• **What to work on**: The data must be returned in full, with no character altered.

----

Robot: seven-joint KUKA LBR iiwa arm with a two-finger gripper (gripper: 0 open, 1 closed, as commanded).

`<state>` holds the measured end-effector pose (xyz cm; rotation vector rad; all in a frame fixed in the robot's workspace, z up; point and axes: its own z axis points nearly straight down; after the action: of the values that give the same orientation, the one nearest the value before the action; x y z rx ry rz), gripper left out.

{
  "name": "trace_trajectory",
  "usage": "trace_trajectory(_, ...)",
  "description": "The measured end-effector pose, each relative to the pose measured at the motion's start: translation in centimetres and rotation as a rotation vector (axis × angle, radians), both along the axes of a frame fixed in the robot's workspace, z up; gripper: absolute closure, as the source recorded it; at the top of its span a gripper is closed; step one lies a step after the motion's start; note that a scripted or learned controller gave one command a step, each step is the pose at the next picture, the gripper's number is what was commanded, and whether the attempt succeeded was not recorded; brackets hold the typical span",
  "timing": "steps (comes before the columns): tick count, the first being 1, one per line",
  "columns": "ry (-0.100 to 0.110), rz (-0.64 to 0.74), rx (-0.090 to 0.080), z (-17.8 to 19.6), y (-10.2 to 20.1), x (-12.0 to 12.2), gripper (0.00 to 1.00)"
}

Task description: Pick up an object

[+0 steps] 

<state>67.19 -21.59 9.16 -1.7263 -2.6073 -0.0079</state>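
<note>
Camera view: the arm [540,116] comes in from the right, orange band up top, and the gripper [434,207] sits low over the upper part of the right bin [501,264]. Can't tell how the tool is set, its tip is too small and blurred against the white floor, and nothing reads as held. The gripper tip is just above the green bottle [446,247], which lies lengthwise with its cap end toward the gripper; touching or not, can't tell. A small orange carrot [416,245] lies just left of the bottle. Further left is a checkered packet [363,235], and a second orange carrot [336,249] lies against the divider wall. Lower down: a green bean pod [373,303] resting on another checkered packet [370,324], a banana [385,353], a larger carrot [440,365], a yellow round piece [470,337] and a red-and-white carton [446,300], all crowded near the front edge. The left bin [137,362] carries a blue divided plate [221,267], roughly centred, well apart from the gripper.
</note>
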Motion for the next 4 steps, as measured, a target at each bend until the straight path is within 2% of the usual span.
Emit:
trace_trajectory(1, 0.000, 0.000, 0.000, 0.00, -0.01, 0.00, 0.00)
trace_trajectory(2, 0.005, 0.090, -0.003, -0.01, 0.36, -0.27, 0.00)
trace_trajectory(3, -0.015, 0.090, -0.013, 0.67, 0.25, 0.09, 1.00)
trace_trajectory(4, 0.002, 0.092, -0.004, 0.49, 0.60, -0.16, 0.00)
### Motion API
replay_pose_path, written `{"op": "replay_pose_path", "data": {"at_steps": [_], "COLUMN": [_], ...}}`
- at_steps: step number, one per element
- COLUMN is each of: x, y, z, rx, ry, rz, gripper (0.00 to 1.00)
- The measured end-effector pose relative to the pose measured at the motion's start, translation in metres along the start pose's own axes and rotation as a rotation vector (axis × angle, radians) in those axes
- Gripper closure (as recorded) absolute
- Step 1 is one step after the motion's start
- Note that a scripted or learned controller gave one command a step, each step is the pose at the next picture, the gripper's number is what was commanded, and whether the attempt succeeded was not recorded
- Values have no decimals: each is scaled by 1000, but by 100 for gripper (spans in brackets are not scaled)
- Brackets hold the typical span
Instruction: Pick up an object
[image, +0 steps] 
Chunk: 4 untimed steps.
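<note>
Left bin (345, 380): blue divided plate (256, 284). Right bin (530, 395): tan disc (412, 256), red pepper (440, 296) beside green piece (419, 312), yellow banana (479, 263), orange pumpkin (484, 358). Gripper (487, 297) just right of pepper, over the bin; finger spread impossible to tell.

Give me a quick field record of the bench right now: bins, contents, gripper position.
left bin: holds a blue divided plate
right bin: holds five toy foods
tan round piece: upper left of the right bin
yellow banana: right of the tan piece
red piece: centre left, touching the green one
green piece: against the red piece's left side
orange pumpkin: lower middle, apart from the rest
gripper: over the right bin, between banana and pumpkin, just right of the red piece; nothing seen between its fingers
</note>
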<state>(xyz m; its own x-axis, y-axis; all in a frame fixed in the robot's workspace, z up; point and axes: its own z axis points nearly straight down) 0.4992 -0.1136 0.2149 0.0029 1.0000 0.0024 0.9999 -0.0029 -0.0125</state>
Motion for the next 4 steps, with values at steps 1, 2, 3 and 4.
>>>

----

• **Answer for this exercise**:
Robot: seven-joint KUKA LBR iiwa arm with a two-finger gripper (gripper: 0 open, 1 closed, as commanded).

`<state>` holds the measured end-effector pose (xyz cm; rotation vector rad; all in a frame fixed in the robot's workspace, z up; point and axes: its own z axis points nearly straight down; after the action: of the values that give the same orientation, the one nearest the value before the action; x y z rx ry rz), gripper left out.

{
  "name": "trace_trajectory",
  "usage": "trace_trajectory(_, ...)",
  "description": "The measured end-effector pose, each relative to the pose measured at the motion's start: translation in centimetres and rotation as a rotation vector (axis × angle, radians), both along the axes of a frame fixed in the robot's workspace, z up; gripper: absolute closure, as the source recorded it; at the top of its span a gripper is closed; step one lies a step after the motion's start; note that a scripted or learned controller gave one command a step, each step is the pose at the next picture, the gripper's number is what was commanded, and whether the attempt succeeded was not recorded; brackets hold the typical span",
  "timing": "steps (comes before the columns): tick count, the first being 1, one per line",
  "columns": "ry (-0.100 to 0.110), rz (-0.64 to 0.74), rx (-0.090 to 0.080), z (-17.8 to 19.6), y (-10.2 to 20.1), x (-12.0 to 12.2), gripper (0.00 to 1.00)"
}

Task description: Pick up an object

[+0 steps] 

<state>67.19 -21.59 9.16 -1.7263 -2.6073 -0.0079</state>
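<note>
Camera view: the arm [540,116] comes in from the right, orange band up top, and the gripper [434,207] sits low over the upper part of the right bin [501,264]. Can't tell how the tool is set, its tip is too small and blurred against the white floor, and nothing reads as held. The gripper tip is just above the green bottle [446,247], which lies lengthwise with its cap end toward the gripper; touching or not, can't tell. A small orange carrot [416,245] lies just left of the bottle. Further left is a checkered packet [363,235], and a second orange carrot [336,249] lies against the divider wall. Lower down: a green bean pod [373,303] resting on another checkered packet [370,324], a banana [385,353], a larger carrot [440,365], a yellow round piece [470,337] and a red-and-white carton [446,300], all crowded near the front edge. The left bin [137,362] carries a blue divided plate [221,267], roughly centred, well apart from the gripper.
</note>
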Motion for the next 4 steps, as measured, a target at each bend until the straight path is within 2% of the usual span.
Emit:
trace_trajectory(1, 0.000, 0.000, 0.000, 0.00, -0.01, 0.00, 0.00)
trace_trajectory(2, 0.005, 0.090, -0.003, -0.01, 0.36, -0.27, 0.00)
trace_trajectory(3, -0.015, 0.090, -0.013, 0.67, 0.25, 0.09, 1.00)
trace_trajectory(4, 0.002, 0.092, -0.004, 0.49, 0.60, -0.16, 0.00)
### Motion API
replay_pose_path, written `{"op": "replay_pose_path", "data": {"at_steps": [_], "COLUMN": [_], ...}}`
- at_steps: step number, one per element
- COLUMN is each of: x, y, z, rx, ry, rz, gripper (0.00 to 1.00)
- The measured end-effector pose relative to the pose measured at the motion's start, translation in metres along the start pose's own axes and rotation as a rotation vector (axis × angle, radians) in those axes
- Gripper closure (as recorded) absolute
- Step 1 is one step after the motion's start
- Note that a scripted or learned controller gave one command a step, each step is the pose at the next picture, the gripper's number is what was commanded, and whether the attempt succeeded was not recorded
- Values have no decimals: each is scaled by 1000, but by 100 for gripper (spans in brackets are not scaled)
- Brackets hold the typical span
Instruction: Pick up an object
[image, +0 steps] 
Chunk: 4 untimed steps.
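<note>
Left bin (345, 380): blue divided plate (256, 284). Right bin (530, 395): tan disc (412, 256), red pepper (440, 296) beside green piece (419, 312), yellow banana (479, 263), orange pumpkin (484, 358). Gripper (487, 297) just right of pepper, over the bin; finger spread impossible to tell.

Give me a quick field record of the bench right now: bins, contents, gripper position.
left bin: holds a blue divided plate
right bin: holds five toy foods
tan round piece: upper left of the right bin
yellow banana: right of the tan piece
red piece: centre left, touching the green one
green piece: against the red piece's left side
orange pumpkin: lower middle, apart from the rest
gripper: over the right bin, between banana and pumpkin, just right of the red piece; nothing seen between its fingers
</note>
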<state>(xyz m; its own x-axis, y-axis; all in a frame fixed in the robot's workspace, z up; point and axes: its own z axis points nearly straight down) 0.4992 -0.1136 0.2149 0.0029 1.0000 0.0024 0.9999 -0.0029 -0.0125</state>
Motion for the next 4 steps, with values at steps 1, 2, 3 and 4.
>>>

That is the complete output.